Sus voces se hicieron más fuertes, y el personal ya no pudo discutir más. Ruan Mian detuvo tranquilamente al empleado y miró a los refugiados.

—No hay necesidad de discutir; solo son algunos platos nuevos que dejamos probar a todos para la buena suerte.

—Nuestro personal también piensa en los intereses del restaurante, así que espero que no discutan con ellos. Si hemos sido negligentes hace un momento, me disculpo sinceramente aquí.

Luego se volvió hacia el grupo: —¿Para mostrar buena voluntad, por favor, pasen conmigo adentro. Les ofreceré a probar algunos platos nuevos, qué les parece?

Los ojos del refugiado que los lideraba se movieron, mirando de reojo a sus compañeros.

Aunque no era su objetivo final, no obstaculizaba su plan.

Así que aceptaron en el acto, y este grupo siguió a Ruan Mian al interior del restaurante, donde incluso les dieron una buena mesa.

—Por favor, esperen un momento; en breve haré que les traigan los platos nuevos.

Después de decir eso, entró en la cocina trasera.

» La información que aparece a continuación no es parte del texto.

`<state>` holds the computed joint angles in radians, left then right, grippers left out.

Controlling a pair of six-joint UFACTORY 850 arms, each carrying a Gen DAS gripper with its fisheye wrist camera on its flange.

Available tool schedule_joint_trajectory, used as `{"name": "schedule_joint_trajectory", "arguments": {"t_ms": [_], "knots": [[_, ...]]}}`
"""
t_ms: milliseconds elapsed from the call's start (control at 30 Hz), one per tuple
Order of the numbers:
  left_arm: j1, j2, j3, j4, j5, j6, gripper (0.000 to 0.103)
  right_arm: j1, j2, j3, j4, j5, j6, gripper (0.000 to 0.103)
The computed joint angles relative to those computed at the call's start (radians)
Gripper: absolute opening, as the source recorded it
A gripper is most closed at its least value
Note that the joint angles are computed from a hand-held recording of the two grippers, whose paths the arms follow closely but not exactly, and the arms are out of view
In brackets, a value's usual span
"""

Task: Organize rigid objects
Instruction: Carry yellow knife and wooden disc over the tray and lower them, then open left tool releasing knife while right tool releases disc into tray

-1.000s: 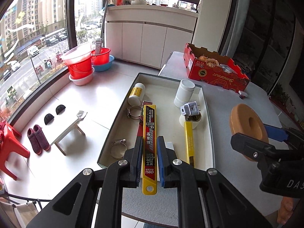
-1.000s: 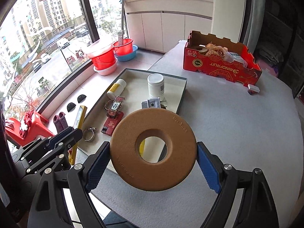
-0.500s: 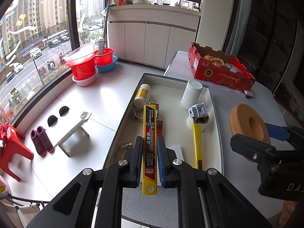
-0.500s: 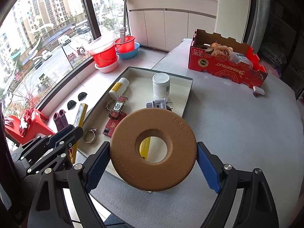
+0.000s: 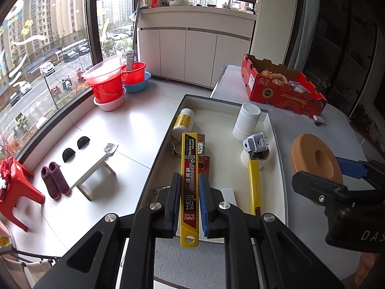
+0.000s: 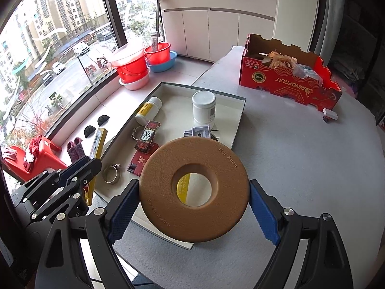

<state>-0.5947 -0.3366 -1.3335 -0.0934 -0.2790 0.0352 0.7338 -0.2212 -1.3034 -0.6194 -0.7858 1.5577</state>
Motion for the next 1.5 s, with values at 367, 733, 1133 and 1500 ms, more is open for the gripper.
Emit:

Shaoxi, que la siguió, deseaba poder echarlos, por lo que no entendía las acciones de Ruan Mian.

—Señorita, aunque no tengamos pruebas de que se llevaron varios platos, por sus palabras sabemos que no son buena gente. ¡Seguro que tienen otros motivos para venir aquí!

—¿Por qué dejar que se queden y disfruten de nuestra comida? ¿Por qué no me deja darles una lección?

Ruan Mian sonrió levemente; para entonces, había sacado una cesta de pequeños pimientos rojos y los señaló.

—Esto les dará una lección mejor que la tuya.

Siguiendo la mirada de Ruan Mian, Shaoxi pareció perpleja. «Solo son pimientos, ¿cómo van a aprender una lección?». Ruan Mian sonrió, cortando los pimientos en dados y añadiéndolos a la olla.

Cuando sirvieron los platos, el grupo seguía mirando los platos con aire engreído, pero al notar que de hecho se veían incluso mejor que los de otras mesas, sus expresiones se suavizaron.

Devoraron los platos como si fueran fantasmas hambrientos reencarnados y, así sin más, los platos desaparecieron en un santiamén.

¡El personal que estaba cerca no podía soportar la escena y puso los ojos en blanco!